● EXERCISE MATERIALS
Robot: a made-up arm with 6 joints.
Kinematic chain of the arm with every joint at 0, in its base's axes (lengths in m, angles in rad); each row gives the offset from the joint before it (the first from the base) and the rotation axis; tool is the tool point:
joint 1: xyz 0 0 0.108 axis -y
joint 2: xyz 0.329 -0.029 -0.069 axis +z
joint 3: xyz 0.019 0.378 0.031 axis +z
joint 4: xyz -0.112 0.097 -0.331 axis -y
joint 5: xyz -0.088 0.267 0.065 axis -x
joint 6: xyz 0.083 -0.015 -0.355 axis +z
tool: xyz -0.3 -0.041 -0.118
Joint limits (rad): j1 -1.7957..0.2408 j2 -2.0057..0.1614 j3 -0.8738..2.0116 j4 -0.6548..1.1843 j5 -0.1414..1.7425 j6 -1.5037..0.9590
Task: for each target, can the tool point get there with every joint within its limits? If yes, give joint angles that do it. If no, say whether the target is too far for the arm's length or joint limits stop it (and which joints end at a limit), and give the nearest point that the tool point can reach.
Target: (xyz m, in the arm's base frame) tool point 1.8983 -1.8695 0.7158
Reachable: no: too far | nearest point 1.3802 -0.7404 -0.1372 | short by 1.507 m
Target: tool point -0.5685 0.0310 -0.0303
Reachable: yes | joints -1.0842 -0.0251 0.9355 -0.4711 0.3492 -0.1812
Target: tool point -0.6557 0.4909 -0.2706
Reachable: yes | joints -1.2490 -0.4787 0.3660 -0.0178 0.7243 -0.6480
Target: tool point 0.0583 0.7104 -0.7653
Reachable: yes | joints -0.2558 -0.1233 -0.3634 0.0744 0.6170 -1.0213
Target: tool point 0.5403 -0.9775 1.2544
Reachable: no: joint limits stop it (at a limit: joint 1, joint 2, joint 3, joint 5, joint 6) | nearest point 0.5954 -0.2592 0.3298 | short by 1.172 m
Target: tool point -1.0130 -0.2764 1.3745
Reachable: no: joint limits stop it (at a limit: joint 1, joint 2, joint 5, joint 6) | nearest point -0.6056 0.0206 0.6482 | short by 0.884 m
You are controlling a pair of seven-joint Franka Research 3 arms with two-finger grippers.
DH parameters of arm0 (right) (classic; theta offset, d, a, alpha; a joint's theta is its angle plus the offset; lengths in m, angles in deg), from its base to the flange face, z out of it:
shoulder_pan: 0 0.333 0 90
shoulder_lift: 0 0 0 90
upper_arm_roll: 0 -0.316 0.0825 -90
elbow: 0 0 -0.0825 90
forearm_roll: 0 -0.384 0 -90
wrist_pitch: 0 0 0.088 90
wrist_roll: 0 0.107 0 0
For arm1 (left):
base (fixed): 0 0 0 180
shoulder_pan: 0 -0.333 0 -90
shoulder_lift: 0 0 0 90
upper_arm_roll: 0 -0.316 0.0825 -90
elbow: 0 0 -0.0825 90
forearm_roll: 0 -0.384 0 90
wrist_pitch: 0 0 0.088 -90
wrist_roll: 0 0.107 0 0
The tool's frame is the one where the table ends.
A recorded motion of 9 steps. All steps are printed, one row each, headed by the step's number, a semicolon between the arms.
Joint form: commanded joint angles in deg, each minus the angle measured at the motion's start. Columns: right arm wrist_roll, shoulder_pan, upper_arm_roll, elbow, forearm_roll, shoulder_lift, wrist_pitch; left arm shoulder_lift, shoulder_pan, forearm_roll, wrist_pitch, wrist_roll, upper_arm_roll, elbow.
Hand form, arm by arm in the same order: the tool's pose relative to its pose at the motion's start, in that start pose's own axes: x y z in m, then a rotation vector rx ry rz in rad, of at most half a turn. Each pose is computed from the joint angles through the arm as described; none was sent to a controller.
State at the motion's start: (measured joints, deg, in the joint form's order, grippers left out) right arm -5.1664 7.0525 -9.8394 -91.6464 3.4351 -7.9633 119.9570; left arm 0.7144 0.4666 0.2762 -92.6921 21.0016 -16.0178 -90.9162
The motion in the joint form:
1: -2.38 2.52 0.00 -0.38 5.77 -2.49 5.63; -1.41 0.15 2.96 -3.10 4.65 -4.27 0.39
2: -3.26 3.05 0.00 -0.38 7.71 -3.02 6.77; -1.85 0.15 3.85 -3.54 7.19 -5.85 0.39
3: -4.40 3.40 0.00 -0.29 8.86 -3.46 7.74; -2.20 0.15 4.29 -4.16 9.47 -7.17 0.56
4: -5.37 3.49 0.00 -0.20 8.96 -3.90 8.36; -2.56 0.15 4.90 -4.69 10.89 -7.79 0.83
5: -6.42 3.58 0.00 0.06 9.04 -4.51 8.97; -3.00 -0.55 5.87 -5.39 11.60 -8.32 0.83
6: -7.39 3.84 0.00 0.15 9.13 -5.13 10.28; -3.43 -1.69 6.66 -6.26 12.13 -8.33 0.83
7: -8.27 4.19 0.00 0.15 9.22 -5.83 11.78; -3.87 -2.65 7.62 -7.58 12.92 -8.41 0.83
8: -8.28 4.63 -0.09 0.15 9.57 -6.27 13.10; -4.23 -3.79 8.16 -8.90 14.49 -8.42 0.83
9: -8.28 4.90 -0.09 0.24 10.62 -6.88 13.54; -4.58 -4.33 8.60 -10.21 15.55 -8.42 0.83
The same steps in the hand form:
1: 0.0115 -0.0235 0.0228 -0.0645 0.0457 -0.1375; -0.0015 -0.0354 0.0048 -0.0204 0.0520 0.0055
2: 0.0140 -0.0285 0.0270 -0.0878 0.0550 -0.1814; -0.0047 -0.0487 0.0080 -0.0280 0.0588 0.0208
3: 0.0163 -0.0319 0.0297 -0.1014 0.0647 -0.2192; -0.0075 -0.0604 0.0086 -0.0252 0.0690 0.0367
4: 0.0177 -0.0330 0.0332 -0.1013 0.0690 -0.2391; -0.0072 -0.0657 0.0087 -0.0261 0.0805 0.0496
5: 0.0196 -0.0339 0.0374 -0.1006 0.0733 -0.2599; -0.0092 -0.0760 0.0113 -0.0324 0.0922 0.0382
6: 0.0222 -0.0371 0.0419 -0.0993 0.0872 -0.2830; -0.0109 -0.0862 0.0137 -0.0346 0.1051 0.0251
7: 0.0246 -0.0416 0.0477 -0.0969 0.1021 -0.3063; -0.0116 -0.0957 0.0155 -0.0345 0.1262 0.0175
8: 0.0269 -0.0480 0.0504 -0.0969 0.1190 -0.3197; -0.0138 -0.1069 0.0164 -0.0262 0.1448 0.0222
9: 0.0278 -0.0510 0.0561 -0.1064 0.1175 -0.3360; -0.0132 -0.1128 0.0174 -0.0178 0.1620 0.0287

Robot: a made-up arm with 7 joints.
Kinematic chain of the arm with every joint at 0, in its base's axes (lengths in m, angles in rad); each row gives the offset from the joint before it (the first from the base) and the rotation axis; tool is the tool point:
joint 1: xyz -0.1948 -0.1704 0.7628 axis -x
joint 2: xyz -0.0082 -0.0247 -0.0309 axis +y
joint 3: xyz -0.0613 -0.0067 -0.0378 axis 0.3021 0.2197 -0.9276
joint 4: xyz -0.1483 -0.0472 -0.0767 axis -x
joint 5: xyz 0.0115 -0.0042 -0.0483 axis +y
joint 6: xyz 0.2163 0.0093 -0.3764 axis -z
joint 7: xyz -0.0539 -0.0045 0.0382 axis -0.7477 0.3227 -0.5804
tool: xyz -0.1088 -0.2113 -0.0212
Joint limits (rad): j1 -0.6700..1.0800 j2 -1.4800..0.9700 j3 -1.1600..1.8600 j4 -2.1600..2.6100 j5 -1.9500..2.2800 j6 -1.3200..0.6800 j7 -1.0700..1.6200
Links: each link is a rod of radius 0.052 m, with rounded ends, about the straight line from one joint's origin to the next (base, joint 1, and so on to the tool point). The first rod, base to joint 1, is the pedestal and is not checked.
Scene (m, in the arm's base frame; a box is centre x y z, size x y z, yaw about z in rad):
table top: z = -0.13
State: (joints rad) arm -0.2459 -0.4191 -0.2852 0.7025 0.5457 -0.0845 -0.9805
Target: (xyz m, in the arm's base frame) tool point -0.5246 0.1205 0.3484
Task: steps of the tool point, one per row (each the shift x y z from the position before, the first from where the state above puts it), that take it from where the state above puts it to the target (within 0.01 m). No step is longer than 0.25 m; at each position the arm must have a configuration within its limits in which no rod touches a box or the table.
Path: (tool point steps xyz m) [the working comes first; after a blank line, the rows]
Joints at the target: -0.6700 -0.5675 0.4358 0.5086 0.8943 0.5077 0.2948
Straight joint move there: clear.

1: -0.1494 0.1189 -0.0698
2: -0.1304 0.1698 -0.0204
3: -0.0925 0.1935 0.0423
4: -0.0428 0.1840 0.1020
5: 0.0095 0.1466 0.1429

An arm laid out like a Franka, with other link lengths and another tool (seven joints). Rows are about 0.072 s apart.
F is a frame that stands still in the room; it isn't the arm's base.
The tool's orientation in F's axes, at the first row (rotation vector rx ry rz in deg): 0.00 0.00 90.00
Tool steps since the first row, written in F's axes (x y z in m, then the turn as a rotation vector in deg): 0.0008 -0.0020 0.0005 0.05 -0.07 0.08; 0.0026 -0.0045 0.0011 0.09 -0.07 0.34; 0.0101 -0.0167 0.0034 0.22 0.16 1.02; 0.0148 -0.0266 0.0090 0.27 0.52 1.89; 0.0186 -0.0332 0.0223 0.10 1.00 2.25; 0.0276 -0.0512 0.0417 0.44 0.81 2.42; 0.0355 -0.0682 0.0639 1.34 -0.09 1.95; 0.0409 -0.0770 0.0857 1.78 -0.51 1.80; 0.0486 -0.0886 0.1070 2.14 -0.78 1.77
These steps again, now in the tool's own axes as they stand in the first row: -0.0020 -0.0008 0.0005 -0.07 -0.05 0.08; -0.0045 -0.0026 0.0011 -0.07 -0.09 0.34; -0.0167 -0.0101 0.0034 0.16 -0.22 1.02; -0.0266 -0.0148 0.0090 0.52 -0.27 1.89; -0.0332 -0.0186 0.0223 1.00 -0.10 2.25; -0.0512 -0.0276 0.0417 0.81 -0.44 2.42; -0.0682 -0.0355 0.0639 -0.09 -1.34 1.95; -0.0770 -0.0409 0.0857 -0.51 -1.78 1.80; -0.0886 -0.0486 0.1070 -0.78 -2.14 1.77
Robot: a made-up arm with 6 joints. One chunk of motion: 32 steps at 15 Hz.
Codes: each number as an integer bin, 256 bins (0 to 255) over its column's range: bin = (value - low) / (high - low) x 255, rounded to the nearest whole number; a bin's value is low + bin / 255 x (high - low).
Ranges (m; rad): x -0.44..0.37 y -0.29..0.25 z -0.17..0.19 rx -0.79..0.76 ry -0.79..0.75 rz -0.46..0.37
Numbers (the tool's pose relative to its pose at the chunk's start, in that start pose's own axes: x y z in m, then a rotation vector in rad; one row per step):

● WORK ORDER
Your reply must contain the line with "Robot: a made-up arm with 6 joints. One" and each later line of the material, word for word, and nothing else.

● COMPLETED EXERCISE
Robot: a made-up arm with 6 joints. One chunk of motion: 32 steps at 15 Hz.
Codes: each number as an integer bin, 256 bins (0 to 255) over its column's range: bin = (value - low) / (high - low) x 255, rounded to the nearest whole number; a bin's value is low + bin / 255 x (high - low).
Ranges (m; rad): x -0.44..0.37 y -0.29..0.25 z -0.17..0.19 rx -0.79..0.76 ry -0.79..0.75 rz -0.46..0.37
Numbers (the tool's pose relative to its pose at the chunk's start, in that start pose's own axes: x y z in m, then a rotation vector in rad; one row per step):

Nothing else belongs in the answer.